Three-dimensional terahertz continuous wave imaging radar for nondestructive testing

• Published in: IEEE access Vol. 8; p. 1
• Main Authors: Zhang, Xiaoxuan, Chang, Tianying, Wang, Zhongmin, Cui, Hong-Liang
• Format: Journal Article
• Language: English
• Published: Piscataway IEEE 01.01.2020; The Institute of Electrical and Electronics Engineers, Inc. (IEEE)

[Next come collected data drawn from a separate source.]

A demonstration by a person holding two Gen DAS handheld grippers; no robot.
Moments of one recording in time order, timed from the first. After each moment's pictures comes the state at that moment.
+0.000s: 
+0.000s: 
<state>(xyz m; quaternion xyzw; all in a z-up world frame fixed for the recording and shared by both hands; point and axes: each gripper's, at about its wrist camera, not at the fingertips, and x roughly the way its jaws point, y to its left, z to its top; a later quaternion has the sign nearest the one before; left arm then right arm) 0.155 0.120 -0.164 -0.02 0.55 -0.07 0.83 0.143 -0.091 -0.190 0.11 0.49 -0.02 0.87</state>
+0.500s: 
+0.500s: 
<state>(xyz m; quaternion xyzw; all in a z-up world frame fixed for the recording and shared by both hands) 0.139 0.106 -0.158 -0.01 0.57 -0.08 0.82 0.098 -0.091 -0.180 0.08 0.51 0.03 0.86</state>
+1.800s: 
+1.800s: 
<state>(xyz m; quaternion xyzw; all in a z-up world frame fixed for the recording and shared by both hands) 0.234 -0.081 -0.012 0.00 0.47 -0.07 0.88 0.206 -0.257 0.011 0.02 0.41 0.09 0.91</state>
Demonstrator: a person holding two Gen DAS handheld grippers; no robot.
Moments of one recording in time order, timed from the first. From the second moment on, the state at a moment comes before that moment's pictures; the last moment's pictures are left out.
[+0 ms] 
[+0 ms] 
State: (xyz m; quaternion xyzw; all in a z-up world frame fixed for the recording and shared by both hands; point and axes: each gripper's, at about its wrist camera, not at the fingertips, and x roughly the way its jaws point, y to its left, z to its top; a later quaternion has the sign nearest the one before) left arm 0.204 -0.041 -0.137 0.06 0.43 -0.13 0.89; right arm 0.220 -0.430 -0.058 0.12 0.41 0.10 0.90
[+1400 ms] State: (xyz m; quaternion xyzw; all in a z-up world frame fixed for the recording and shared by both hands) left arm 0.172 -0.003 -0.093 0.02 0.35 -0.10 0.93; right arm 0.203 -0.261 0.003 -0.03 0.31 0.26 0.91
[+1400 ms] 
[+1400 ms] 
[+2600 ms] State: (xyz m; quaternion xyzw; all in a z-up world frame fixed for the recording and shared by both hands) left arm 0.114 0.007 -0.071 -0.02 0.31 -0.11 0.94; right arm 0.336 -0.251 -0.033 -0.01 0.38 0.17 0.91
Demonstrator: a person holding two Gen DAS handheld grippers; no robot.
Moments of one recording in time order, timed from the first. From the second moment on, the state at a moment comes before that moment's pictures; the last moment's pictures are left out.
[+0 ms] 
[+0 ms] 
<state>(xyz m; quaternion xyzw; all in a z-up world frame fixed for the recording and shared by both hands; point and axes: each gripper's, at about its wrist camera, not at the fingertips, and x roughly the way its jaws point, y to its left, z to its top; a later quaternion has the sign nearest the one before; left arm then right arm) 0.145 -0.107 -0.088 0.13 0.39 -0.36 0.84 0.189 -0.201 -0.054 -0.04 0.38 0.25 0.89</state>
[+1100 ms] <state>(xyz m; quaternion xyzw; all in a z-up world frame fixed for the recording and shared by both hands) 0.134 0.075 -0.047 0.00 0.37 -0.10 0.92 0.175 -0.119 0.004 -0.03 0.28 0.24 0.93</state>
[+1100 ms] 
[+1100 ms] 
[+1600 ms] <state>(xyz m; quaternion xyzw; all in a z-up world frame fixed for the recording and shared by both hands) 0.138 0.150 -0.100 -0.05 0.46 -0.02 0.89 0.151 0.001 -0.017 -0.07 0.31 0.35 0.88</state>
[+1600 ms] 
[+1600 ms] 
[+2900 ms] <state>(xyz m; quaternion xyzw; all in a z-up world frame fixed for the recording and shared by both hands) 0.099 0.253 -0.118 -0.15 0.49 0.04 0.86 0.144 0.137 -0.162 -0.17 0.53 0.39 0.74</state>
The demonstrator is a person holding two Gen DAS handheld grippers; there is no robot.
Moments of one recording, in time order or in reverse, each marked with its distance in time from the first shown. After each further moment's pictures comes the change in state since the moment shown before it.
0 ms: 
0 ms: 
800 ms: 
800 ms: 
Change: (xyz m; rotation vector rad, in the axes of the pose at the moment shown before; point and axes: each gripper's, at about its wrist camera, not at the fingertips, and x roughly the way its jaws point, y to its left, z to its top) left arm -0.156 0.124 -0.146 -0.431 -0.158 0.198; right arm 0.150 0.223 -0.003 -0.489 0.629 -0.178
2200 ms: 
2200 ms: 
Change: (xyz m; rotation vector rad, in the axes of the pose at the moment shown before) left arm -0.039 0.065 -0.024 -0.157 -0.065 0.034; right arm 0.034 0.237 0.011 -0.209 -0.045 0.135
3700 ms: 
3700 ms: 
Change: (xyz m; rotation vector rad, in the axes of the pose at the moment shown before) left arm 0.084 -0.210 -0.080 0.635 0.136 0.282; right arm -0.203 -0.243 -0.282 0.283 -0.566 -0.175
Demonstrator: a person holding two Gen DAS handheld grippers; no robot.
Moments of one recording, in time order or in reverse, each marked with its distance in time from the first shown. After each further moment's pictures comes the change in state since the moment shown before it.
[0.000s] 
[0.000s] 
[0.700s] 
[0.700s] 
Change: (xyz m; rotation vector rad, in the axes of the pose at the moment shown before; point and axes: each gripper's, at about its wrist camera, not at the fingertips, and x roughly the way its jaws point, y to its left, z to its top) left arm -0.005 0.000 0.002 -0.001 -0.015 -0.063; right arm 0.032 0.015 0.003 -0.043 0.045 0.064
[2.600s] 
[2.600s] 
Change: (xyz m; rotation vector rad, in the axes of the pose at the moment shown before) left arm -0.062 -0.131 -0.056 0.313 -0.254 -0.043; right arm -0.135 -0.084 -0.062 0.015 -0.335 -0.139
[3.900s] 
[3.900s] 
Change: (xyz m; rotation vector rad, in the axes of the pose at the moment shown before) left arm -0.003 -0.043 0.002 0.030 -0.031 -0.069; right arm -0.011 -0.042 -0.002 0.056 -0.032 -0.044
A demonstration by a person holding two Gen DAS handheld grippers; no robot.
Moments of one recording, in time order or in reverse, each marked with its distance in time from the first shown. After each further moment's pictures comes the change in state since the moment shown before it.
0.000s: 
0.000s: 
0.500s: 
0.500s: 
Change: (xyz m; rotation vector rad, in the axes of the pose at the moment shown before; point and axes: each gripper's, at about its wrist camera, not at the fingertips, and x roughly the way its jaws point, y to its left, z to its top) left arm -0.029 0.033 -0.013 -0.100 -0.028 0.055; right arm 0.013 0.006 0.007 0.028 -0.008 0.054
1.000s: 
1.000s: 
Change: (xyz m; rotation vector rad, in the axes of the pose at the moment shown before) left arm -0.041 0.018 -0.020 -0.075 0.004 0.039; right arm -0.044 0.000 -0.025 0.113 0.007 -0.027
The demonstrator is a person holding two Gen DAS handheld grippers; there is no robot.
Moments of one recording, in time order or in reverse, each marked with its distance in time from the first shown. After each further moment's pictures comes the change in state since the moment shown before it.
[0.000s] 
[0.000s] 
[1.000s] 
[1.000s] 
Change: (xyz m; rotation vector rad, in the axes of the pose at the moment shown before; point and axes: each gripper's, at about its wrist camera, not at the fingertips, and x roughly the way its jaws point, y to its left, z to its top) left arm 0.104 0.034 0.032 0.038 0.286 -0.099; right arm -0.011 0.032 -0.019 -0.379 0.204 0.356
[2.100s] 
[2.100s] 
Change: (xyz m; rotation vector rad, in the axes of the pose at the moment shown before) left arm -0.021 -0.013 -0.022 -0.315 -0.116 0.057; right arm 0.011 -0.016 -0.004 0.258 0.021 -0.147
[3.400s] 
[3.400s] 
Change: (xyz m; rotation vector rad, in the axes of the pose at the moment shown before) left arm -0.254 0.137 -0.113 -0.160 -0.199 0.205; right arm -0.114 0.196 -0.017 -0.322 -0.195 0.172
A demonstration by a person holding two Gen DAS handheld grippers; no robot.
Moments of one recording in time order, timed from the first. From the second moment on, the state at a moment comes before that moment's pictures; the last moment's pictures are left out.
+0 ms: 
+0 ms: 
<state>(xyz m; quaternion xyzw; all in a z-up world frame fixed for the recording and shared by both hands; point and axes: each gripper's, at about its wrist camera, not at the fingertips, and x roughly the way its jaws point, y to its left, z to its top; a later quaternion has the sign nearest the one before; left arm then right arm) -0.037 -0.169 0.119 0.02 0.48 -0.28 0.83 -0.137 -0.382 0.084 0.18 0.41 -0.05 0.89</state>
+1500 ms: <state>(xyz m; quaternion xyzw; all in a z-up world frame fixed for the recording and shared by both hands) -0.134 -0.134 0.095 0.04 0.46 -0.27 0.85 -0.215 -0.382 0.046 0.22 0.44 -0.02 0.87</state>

• Subjects: Algorithms; All-solid-state electronics; Bandwidth; Broadband; Continuous radiation; Continuous wave imaging sensors; Destructive testing; Fast Fourier transformations; Free electron lasers; Image reconstruction; Imaging; Imaging radar; Inclusions; Nondestructive testing; Object recognition; Phase unwrapping; Platforms; Quantum cascade lasers; R&D; Radar; Radar imaging; Refractivity; Research & development; Synthetic aperture radar; Terahertz frequencies; Thickness measurement; Three dimensional imaging; Three-dimensional displays; Three-dimensional reconstruction
• ISSN: 2169-3536; 2169-3536
• DOI: 10.1109/ACCESS.2020.3014170

In recent years, our research group has been devoting substantial efforts to the research and development of active all-solid-state electronic terahertz (THz) continuous wave imaging systems for nondestructive testing, which is currently benefitting from the increasing amount of transmitting power, high performance/cost ratio and adaptability to engineering. In this paper, an in-house developed broadband linear frequency modulated continuous wave (LFMCW) three-dimensional (3D) THz imaging system is described, and two sets of experimental platforms are set up to assist the planning and completion of the research, including a narrow-band LFMCW 3D imaging radar and a wide-band stepped-frequency modulated continuous wave 3D imaging radar. For 3D imaging systems, to cope with demanding scenarios and to achieve excellent imaging performance, various reconstruction algorithms are explored. The first is a spectral refinement and correction approach based on fast Fourier transform and modern spectral estimation for accurate thickness measurement. The second is the synthetic aperture radar imaging algorithm for surface detection or internal detection of objects with lower refractive index. The third is a 3D reconstruction algorithm based on half space Green's function and the exploding source model for the interior detection of materials with higher refractive index. The fourth is the frequency interference algorithm combining phase unwrapping to measure uneven and nonplanar surfaces. Exploiting these systems, along with the associated experimental platforms and reconstruction algorithms, we successfully implemented non-destructive testing for objects with various defects and of different materials, such as polymer boards with voids, and foam with inclusions.